Carbon Challenges: India’s Response to the EU’s Border Adjustment Mechanism


The European Union’s Carbon Border Adjustment Mechanism (CBAM) poses a significant challenge for India, with potential adverse effects on its manufacturing sector. The policy, set to tax carbon-intensive imports, has prompted discussions between the EU and India, raising concerns about its impact on the country’s industries.


GS-02, GS-03 (Conservation, Government Policies & Interventions, Bilateral Agreements)
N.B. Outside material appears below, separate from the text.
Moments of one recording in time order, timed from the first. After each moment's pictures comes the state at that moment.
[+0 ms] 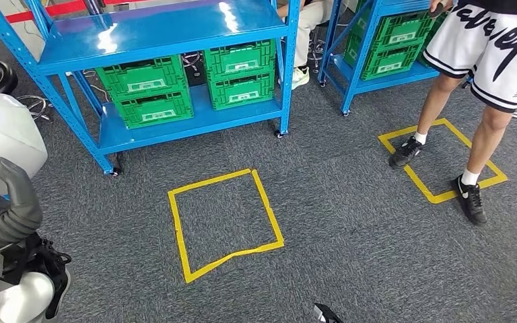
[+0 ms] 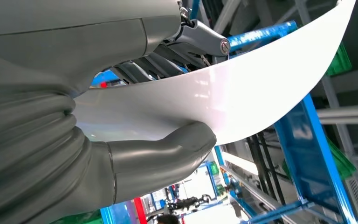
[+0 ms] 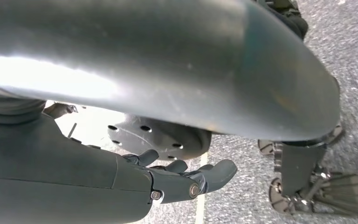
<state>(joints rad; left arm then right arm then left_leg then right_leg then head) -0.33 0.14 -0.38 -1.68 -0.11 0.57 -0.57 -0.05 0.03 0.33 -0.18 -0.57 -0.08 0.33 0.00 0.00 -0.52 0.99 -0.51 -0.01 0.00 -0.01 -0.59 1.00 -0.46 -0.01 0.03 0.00</state>
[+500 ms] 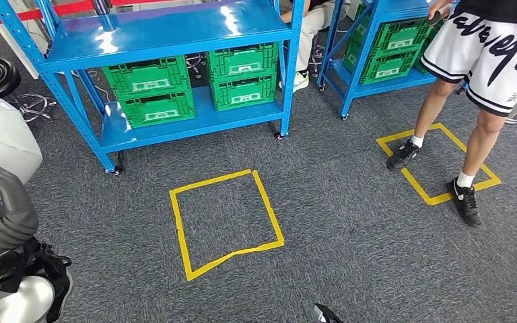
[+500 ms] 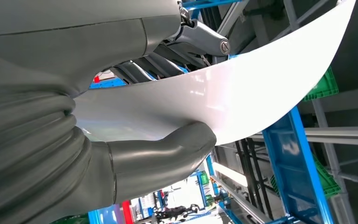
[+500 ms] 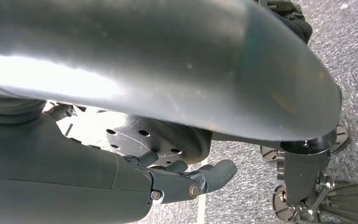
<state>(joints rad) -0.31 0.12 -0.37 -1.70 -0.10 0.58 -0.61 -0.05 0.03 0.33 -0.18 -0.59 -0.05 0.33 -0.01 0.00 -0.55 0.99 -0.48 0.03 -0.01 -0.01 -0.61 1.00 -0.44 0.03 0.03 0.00</state>
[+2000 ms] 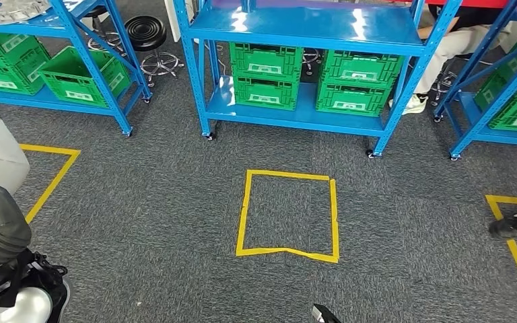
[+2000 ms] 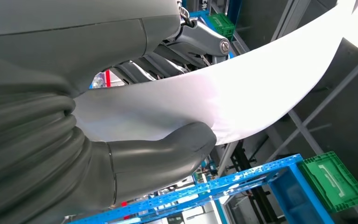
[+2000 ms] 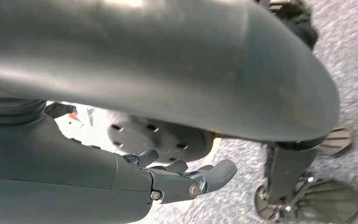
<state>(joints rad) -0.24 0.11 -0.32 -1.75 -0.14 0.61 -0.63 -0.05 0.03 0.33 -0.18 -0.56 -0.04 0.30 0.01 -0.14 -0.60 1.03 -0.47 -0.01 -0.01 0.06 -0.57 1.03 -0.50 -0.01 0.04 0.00</state>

EU, Carbon Trade, Carbon Emission, ETS, Green Energy, Decarbonization

Mains question:

Examine the challenges posed by the European Union’s Carbon Border Adjustment Mechanism (CBAM) for India, discussing potential strategies and the significance of aligning domestic carbon initiatives with global standards. (250 words)
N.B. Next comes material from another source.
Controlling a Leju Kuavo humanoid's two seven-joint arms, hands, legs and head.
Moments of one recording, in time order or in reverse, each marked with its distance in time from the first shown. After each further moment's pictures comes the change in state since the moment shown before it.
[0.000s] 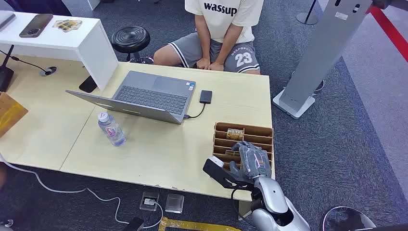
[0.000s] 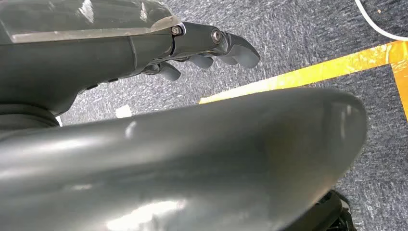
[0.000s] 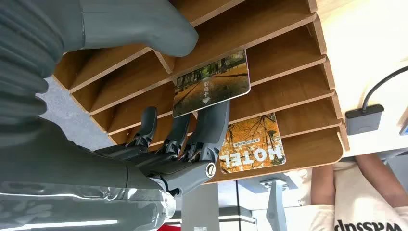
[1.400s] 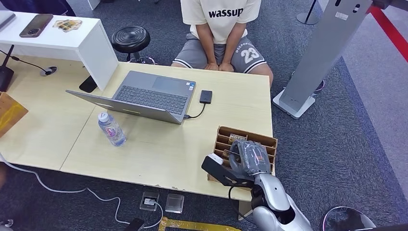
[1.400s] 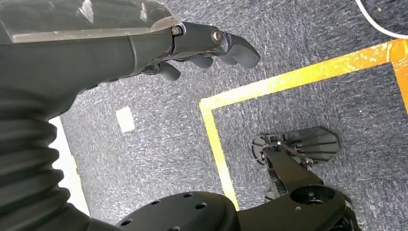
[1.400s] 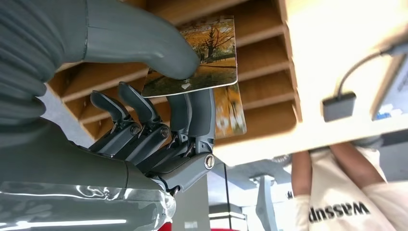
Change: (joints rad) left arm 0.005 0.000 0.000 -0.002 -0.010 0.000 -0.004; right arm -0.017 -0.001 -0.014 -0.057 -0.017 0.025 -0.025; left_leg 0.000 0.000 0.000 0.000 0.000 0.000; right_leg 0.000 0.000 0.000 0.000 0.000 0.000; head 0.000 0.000
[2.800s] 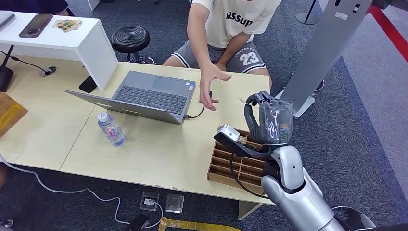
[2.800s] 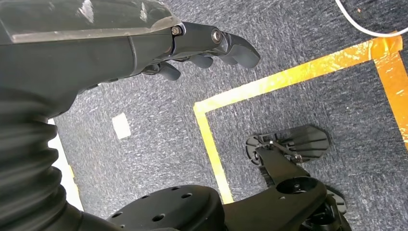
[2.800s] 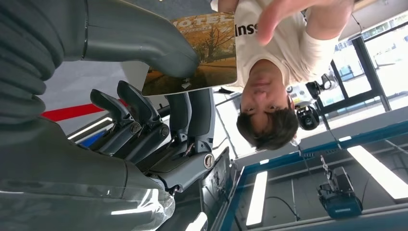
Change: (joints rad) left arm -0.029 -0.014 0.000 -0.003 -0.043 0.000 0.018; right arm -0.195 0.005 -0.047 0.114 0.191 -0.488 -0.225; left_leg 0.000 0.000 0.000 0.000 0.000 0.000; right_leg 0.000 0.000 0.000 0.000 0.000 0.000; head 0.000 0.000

Dimensions of the Article:

  • Understanding CBAM
  • Transitional and Definitive Phases
  • India’s Carbon Trading Initiatives
  • India’s Limited Options
  • Broader Considerations

Understanding CBAM:

  • The EU’s CBAM is a measure designed to achieve a 55% reduction in greenhouse gas emissions by 2030.
  • It aims to prevent the replacement of EU products by carbon-intensive imports and maintain environmental compliance standards.
  • The mechanism, similar to the EU’s Emission Trading System (ETS), intends to impose import duties on carbon-intensive industries from non-EU countries.

Transitional and Definitive Phases:

  • The CBAM operates in two phases, starting with a transitional phase until December 2025, where reporting GHG emissions in imports is mandatory but without financial obligations.
  • From January 1, 2026, the definitive phase begins, requiring importers to surrender CBAM certificates based on declared emissions.
  • The calculation of carbon content in imports aligns with the EU-ETS mechanism.
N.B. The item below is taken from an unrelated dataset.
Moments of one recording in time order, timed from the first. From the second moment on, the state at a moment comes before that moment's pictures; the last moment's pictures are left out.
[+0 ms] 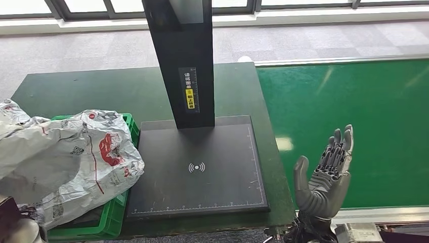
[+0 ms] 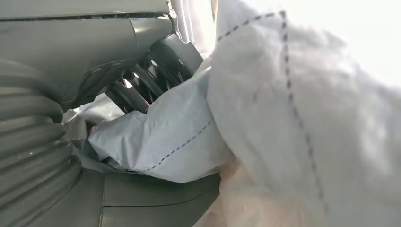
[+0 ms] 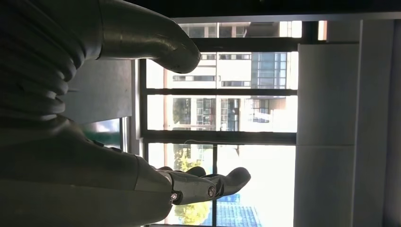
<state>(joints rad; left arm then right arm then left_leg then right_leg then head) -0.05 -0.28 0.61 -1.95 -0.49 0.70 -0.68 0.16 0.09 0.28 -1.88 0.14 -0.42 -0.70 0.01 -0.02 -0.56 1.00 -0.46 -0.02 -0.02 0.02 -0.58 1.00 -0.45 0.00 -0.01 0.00</state>
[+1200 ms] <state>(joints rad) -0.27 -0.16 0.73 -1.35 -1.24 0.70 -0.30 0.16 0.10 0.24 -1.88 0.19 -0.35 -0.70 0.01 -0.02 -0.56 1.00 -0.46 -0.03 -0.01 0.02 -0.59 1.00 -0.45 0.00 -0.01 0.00</state>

India’s Carbon Trading Initiatives:

  • India, responding to the global climate challenge, initiated its Carbon Credit Trading System (CCTS) in December 2022. The CCTS, coupled with the Green Credit Programme Rules, encourages emission reduction actions and environmentally proactive measures.
  • While India is still working on operationalizing the CCTS, it faces the challenge of aligning its carbon trading mechanism with the impending CBAM.

India’s Limited Options:

  • India, being among the countries most affected by CBAM, confronts challenges in navigating this framework.
  • Options include challenging CBAM under the common but differentiated responsibilities principle and negotiating with the EU for fund returns.
  • India has raised concerns at the World Trade Organization, emphasizing special and differential treatment provisions.

Broader Considerations:

  • The EU’s focus on CBAM neglects other factors influencing the shift of EU industries, such as cheap labor and production opportunities elsewhere.
  • The U.K.’s announcement of its own CBAM by 2027 adds urgency for India to formulate carbon taxation measures aligned with the Paris Agreement while safeguarding its industries.

Way Forward:

  • India faces a critical juncture necessitating swift action to formulate carbon taxation measures and negotiate with the EU for pragmatic solutions.
  • The ongoing discussions must address the potential impact on India’s key sectors like steel and explore avenues for mutual collaboration.
  • Simultaneously, India’s efforts in implementing its carbon trading initiatives should align with global standards and principles.